- **YOUR ASSIGNMENT**:
Beginning with the first line below, please repeat the material exactly, ending with the line that includes "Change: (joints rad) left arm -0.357".

- **STORED DATA**:
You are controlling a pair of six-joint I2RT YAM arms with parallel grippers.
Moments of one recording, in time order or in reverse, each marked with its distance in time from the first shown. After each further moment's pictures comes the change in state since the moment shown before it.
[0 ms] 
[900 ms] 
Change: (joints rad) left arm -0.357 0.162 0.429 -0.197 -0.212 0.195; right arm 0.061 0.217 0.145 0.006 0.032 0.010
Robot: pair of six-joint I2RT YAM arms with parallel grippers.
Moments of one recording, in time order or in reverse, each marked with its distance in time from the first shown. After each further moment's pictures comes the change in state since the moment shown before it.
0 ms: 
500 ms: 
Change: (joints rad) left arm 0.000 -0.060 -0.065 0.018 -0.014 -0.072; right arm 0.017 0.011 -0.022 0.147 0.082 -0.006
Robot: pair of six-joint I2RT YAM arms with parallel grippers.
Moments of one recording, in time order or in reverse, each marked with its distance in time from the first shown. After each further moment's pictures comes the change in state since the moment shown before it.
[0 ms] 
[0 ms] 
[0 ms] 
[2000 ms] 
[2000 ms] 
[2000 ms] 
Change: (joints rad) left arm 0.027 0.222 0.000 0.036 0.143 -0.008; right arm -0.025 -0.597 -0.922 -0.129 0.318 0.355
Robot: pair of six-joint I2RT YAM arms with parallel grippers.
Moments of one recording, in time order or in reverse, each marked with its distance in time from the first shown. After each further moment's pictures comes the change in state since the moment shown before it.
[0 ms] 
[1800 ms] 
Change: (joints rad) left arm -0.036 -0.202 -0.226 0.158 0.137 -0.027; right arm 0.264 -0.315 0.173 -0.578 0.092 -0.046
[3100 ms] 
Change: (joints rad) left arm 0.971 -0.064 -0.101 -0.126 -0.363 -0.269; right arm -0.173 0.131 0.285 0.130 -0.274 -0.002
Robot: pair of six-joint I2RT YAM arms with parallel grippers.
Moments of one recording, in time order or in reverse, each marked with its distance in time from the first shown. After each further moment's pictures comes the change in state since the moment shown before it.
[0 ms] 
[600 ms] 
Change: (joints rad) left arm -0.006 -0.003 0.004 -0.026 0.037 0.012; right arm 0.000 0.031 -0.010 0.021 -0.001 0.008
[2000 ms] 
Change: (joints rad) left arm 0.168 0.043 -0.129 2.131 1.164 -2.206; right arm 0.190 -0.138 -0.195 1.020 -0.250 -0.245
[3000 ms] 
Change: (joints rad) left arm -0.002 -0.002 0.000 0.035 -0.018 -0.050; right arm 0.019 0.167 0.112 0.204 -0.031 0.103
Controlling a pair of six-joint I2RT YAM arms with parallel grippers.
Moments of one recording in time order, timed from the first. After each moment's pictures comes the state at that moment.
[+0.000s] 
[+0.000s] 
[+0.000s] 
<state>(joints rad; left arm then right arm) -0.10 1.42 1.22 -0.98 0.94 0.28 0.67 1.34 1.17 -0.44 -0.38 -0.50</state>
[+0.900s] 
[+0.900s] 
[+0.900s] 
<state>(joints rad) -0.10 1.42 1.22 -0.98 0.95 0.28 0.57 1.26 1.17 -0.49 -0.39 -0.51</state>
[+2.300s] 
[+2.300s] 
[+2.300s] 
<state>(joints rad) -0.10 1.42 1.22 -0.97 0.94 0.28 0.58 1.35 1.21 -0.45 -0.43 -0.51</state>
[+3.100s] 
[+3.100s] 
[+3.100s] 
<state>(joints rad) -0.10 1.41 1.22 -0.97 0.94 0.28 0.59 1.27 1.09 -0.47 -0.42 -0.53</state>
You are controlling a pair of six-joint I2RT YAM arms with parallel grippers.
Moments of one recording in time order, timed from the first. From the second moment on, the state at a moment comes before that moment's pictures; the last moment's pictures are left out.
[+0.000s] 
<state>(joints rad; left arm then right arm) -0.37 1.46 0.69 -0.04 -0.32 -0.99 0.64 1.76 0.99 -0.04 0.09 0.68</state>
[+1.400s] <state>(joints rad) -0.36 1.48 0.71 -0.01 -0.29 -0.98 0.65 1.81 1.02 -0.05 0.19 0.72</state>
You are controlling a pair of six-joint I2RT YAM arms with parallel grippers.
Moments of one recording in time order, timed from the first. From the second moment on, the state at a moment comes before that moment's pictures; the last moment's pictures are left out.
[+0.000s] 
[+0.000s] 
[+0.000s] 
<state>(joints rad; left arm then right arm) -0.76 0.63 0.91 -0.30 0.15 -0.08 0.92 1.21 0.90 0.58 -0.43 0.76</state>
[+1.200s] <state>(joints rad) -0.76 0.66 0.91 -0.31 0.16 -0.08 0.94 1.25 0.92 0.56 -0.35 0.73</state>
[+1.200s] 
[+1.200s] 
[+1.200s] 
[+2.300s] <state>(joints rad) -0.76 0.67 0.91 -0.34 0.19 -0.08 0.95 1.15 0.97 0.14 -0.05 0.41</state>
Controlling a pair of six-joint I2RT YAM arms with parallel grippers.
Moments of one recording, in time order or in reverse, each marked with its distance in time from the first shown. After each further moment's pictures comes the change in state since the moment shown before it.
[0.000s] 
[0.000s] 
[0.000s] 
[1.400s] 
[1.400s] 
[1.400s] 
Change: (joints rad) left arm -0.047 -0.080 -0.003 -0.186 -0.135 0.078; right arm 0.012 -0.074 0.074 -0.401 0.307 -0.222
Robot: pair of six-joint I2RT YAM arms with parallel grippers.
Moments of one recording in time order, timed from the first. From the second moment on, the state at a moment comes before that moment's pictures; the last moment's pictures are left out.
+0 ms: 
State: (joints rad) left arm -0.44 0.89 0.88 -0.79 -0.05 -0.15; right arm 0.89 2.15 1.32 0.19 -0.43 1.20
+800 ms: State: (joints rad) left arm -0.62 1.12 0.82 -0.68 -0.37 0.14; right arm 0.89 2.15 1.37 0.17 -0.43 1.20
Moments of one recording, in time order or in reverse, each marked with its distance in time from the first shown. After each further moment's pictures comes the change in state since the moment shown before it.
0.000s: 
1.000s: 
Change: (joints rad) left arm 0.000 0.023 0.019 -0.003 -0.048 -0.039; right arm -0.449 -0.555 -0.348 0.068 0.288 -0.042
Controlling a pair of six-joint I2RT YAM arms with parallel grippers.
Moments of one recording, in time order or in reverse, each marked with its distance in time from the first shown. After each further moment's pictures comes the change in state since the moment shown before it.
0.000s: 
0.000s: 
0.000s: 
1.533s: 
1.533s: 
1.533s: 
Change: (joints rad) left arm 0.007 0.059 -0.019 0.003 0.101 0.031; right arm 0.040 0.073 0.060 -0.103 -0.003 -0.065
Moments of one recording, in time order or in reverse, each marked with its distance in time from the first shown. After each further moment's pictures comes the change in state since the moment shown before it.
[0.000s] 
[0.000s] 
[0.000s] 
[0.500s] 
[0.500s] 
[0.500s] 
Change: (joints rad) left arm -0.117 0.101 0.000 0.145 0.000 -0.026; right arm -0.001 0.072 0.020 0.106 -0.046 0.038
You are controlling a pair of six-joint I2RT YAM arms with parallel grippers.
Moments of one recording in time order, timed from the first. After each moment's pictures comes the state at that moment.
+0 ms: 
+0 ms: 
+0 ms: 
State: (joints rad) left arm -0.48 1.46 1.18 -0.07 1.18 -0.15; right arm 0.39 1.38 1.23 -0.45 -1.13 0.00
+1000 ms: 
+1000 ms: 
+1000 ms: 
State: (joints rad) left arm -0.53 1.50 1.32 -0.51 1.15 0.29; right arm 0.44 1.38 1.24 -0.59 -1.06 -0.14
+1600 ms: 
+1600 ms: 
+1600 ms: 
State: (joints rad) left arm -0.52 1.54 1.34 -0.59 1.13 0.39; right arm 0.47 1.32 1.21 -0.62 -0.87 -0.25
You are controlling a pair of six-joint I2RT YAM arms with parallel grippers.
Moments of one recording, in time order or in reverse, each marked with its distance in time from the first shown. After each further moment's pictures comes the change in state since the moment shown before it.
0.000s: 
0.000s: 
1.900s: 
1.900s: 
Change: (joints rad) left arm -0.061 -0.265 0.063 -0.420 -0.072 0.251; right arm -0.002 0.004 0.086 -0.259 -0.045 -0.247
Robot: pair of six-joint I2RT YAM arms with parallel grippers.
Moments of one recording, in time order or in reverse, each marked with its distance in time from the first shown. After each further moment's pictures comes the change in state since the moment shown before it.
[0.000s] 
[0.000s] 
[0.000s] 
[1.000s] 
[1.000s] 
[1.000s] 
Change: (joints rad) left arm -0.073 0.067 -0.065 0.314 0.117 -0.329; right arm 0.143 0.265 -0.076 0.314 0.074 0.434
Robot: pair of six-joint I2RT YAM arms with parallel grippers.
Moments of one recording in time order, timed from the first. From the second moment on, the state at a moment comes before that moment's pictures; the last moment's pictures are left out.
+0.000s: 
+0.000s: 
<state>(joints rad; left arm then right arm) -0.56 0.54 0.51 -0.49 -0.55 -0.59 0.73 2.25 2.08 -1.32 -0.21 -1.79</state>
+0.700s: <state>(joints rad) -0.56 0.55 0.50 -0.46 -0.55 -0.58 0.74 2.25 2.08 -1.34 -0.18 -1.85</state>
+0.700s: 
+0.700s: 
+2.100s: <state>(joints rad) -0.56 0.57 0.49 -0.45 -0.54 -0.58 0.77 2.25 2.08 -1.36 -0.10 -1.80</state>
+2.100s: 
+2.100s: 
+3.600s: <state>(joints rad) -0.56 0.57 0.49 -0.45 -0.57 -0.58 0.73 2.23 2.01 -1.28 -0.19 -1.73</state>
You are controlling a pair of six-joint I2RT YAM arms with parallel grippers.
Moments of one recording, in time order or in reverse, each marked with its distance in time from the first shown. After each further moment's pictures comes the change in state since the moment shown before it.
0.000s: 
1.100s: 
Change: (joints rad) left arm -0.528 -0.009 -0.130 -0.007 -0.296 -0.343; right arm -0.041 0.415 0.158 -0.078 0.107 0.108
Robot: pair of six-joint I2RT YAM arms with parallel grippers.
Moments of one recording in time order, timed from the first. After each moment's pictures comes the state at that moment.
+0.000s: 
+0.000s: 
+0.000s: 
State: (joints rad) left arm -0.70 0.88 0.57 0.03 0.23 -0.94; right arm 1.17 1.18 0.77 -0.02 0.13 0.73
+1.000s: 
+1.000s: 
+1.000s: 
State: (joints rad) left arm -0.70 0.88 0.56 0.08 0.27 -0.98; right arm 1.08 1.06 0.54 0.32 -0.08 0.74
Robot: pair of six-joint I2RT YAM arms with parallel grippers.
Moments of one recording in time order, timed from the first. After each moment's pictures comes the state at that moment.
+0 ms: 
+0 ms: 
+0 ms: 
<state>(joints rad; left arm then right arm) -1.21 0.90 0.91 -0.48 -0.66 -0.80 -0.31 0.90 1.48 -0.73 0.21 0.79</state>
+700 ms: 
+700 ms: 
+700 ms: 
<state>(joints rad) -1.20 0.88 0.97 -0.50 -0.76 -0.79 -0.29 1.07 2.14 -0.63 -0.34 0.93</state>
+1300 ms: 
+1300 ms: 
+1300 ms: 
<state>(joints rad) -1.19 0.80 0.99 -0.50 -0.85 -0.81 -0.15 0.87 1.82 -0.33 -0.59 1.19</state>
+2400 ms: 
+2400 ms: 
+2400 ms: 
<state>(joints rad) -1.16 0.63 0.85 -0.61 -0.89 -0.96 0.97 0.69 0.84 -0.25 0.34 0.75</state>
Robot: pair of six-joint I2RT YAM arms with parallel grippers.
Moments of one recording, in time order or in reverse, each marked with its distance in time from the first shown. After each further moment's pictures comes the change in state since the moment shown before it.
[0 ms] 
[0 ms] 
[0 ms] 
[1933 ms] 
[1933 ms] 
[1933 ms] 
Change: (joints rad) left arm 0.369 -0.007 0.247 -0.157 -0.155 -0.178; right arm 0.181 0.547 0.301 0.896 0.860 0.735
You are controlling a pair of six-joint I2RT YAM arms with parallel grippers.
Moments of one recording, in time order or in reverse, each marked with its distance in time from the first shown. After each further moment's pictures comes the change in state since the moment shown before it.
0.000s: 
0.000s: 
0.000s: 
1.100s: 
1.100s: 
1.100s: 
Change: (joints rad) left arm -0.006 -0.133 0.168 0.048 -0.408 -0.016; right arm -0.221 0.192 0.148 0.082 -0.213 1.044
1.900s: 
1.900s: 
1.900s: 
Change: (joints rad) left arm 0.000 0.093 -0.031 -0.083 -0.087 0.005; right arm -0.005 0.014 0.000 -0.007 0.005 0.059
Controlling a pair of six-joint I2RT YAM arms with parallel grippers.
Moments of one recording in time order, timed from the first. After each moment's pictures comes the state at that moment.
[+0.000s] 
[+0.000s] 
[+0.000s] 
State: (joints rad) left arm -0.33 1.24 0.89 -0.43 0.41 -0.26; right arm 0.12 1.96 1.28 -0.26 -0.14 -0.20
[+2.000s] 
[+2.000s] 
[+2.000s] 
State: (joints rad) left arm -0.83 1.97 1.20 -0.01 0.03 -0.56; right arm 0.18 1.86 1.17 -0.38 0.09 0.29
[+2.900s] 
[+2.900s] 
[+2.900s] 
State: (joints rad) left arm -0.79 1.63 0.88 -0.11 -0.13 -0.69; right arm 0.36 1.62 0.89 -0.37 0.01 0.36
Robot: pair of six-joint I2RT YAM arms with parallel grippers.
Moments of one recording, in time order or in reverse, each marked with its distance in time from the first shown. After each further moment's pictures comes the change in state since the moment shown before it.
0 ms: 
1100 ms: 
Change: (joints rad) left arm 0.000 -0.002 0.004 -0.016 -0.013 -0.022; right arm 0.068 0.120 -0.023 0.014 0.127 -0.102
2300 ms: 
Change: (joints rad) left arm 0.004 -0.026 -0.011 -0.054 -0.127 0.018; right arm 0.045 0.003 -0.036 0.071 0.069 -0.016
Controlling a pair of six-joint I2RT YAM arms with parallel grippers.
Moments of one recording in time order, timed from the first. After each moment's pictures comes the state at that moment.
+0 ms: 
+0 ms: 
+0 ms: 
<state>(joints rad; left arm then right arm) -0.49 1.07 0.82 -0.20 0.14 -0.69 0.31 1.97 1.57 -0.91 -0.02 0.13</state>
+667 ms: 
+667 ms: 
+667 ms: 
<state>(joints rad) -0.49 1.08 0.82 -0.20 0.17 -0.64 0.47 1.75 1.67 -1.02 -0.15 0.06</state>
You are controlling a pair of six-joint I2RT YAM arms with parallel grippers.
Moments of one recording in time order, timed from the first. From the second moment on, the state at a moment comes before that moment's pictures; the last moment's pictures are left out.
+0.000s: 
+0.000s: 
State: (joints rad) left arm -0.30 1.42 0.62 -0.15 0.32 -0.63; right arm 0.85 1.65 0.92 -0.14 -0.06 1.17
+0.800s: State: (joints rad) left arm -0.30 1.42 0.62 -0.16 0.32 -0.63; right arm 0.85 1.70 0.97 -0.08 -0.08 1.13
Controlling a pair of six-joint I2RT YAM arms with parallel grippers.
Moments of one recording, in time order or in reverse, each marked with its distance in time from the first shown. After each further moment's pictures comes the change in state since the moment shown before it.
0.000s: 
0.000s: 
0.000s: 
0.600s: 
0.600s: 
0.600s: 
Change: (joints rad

- **WRITTEN SOLUTION**:
You are controlling a pair of six-joint I2RT YAM arms with parallel grippers.
Moments of one recording, in time order or in reverse, each marked with its distance in time from the first shown. After each further moment's pictures comes the change in state since the moment shown before it.
[0 ms] 
[900 ms] 
Change: (joints rad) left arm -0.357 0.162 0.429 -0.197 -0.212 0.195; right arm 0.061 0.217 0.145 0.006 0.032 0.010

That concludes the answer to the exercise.